The Center for Surgical Digestive Disorders, Tampa General Hospital, Tampa General Medical Group, and Department of Surgery, University of South Florida, 409 Bayshore Blvd, Tampa, FL 33606, USA.
Surg Endosc. 2011 Jun;25(6):1766-74. doi: 10.1007/s00464-010-1454-7. Epub 2011 Apr 13.
Laparoendoscopic single-site (LESS) surgery is beginning to include advanced laparoscopic operations such as Heller myotomy with anterior fundoplication. However, the efficacy of LESS Heller myotomy has not been established. This study aimed to evaluate the authors' initial experience with LESS Heller myotomy for achalasia.
Transumbilical LESS Heller myotomy with concomitant anterior fundoplication for achalasia was undertaken for 66 patients after October 2007. Outcomes including operative time, complications, and length of hospital stay were recorded and compared with those for an earlier contiguous group of 66 consecutive patients undergoing conventional multi-incision laparoscopic Heller myotomy with anterior fundoplication. Symptoms before and after myotomy were scored by the patients using a Likert scale ranging from 0 (never/not severe) to 10 (always/very severe). Data were analyzed using the Mann-Whitney U test, the Wilcoxon matched-pairs test, and Fisher's exact test where appropriate.
Patients undergoing LESS Heller myotomy were similar to those undergoing conventional laparoscopic Heller myotomy in gender, age, body mass index (BMI), blood loss, and length of hospital stay. However, the patients undergoing LESS Heller myotomies had operations of significantly longer duration (median, 117 vs. 93 min with the conventional laparoscopic approach) (p<0.003). For 11 patients (16%) undergoing LESS Heller myotomy, additional ports/incisions were required. No patients were converted to "open" operations, and no patients had procedure-specific complications. Symptom reduction was dramatic and satisfying after both LESS and conventional laparoscopic myotomy with fundoplication. The symptom reduction was similar with the two procedures. The LESS approach left no apparent umbilical scar.

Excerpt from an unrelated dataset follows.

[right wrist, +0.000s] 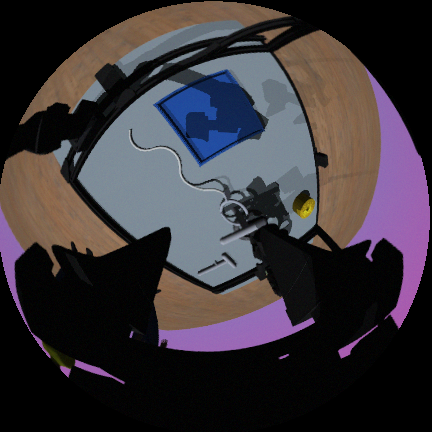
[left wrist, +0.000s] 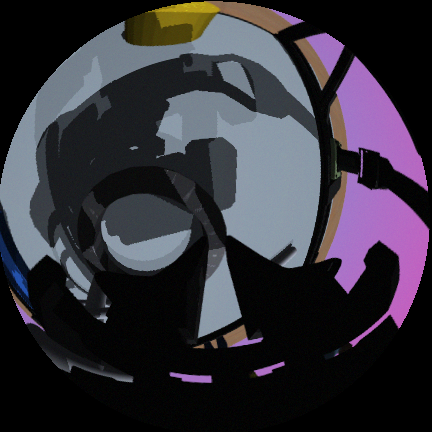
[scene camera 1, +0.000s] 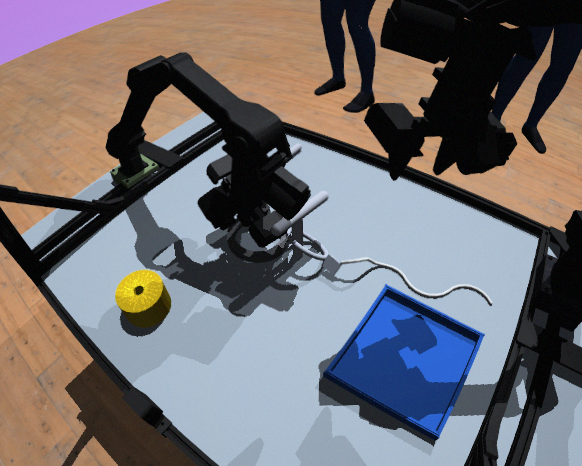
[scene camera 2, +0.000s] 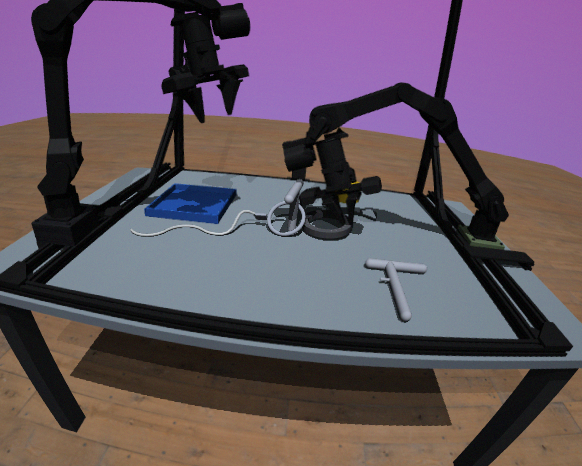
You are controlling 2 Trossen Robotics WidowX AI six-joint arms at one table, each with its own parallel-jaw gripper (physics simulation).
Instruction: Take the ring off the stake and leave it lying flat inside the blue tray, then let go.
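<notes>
A pale grey ring sits around the foot of a tilted grey stake, with a white rope trailing from it. The stake stands on a dark round base. My left gripper is low and shut on the rim of that base. My right gripper is open and empty, high above the table. The blue tray is empty.
A yellow spool stands near the table's left edge in scene camera 1. A grey T-shaped piece lies flat on the table. A black frame runs around the table. A person's legs show beyond it.
</notes>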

Heller myotomy with anterior fundoplication effectively treats achalasia. The findings showed LESS Heller myotomy with anterior fundoplication to be feasible, safe, and efficacious. Although the LESS approach increases operative time, it does not increase procedure-related morbidity or hospital length of stay and avoids apparent umbilical scarring. Laparoendoscopic single-site surgery represents a paradigm shift to more minimally invasive surgery and is applicable to advanced laparoscopic operations such as Heller myotomy and anterior fundoplication.
经脐单孔腹腔镜(LESS)手术开始应用于先进的腹腔镜手术,如 Heller 肌切开术联合前胃底折叠术。然而,LESS Heller 肌切开术的疗效尚未确定。本研究旨在评估作者在贲门失弛缓症中应用 LESS Heller 肌切开术的初步经验。
2007 年 10 月后,对 66 例贲门失弛缓症患者行经脐 LESS Heller 肌切开术联合前胃底折叠术。记录手术时间、并发症和住院时间等结果,并与之前连续 66 例行传统多孔腹腔镜 Heller 肌切开术联合前胃底折叠术的患者进行比较。患者采用 Likert 量表对术前和术后的症状进行评分,范围为 0(从未/不严重)至 10(总是/非常严重)。数据采用 Mann-Whitney U 检验、Wilcoxon 配对检验和 Fisher 确切概率法进行分析。
行 LESS Heller 肌切开术的患者在性别、年龄、体重指数(BMI)、出血量和住院时间方面与行传统腹腔镜 Heller 肌切开术的患者相似。然而,行 LESS Heller 肌切开术的患者手术时间明显延长(中位数,117 分钟与传统腹腔镜方法 93 分钟)(p<0.003)。11 例(16%)患者需要额外的端口/切口。无患者转为“开腹”手术,也无患者出现与手术相关的并发症。行 LESS 和传统腹腔镜肌切开术联合胃底折叠术后,症状均显著减轻,令人满意。两种手术的症状缓解程度相似。LESS 入路无明显脐部瘢痕。
Heller 肌切开术联合前胃底折叠术有效治疗贲门失弛缓症。研究结果表明,LESS Heller 肌切开术联合前胃底折叠术是可行、安全和有效的。虽然 LESS 方法增加了手术时间,但并未增加与手术相关的发病率或住院时间,且避免了明显的脐部瘢痕。经脐单孔腹腔镜手术代表了向更微创外科手术的转变,适用于先进的腹腔镜手术,如 Heller 肌切开术和前胃底折叠术。